People from poorer and climate-vulnerable nations like Bangladesh "are not only victimised, but are also the ones who lack the resources to rebuild their lives," said Weintrobe.

By 2050, 13 million people in Bangladesh could be uprooted within the country by climate change, the World Bank has warned.

Psychologists in Bangladesh said the grief and anxiety caused by climate change often comes from an overwhelming sense of helplessness rooted in communities' economic situation.

"The poor - whose livelihoods are already fragile and whose access to government support is limited - live on under threats looming in the horizon," said Rahman of the University of Dhaka.
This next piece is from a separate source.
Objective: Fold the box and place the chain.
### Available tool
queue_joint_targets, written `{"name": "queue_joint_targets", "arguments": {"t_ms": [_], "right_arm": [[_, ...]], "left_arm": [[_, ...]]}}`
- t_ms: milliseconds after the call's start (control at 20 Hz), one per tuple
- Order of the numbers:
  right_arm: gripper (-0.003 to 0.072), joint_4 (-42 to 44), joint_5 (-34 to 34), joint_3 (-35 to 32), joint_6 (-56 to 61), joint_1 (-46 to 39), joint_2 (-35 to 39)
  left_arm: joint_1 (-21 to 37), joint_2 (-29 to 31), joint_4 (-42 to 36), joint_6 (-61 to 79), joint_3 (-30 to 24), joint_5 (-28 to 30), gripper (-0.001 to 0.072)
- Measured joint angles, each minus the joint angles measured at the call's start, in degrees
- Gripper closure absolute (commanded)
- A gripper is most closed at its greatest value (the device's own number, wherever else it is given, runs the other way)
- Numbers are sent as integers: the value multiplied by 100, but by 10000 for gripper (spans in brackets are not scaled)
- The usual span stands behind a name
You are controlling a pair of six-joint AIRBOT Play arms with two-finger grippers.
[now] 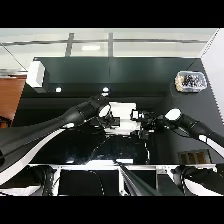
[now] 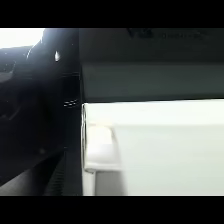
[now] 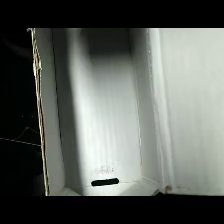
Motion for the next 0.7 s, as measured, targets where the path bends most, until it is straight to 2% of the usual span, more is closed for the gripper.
{"name": "queue_joint_targets", "arguments": {"t_ms": [50,150,700], "right_arm": [[501,0,0,0,2,0,0],[502,0,0,0,-2,0,0],[502,7,-13,0,9,0,0]], "left_arm": [[2,0,0,0,2,-11,502],[2,0,42,-2,0,-103,677],[72,-7,42,4,173,-186,681]]}}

Furthermore, there is still a lot of stigma around mental health issues and treatment, and people - especially in rural areas - often turn to traditional medicine and healers for help.

Depon Chandra Sarker, a child psychologist at the Patuakhali Medical College, a government institution, said that seeking support for mental health problems is still rare in local communities "unless someone gets really out of control".

BRIDGING THE MENTAL HEALTH GAP WITH TECHNOLOGY

In remote parts of Bangladesh - including the disaster-prone south - most of the district and sub-district hospitals lack any mental health professionals, according to Sarker.

To tackle this scarcity, the government and NGOs often run mental health campaigns where psychotherapists visit remote communities and provide information and counselling. But one-off initiatives do not always work for climate-hit communities in need of longer-term support, several psychologists said.

Putting technology to good use is seen as one solution.

The country's climate adaptation plan recommends extending telehealth services - delivered over the phone or online - for people whose mental health is affected by climate change.

The start-up Moner Bondhu is already training volunteers at the grassroots level who can put people needing climate-related psychological support in touch with a counsellor by phone.

Meanwhile, some government-employed professionals - such as Bagerhat-based psychiatrist Mehedi Hasan - hold meetings on Zoom to educate health workers and emergency responders about the mental health care disaster-hit people may need.

"You cannot make a clean slate of the world's hazards causing you stress," said Hasan. "The point for the most vulnerable is how to remain functional despite them."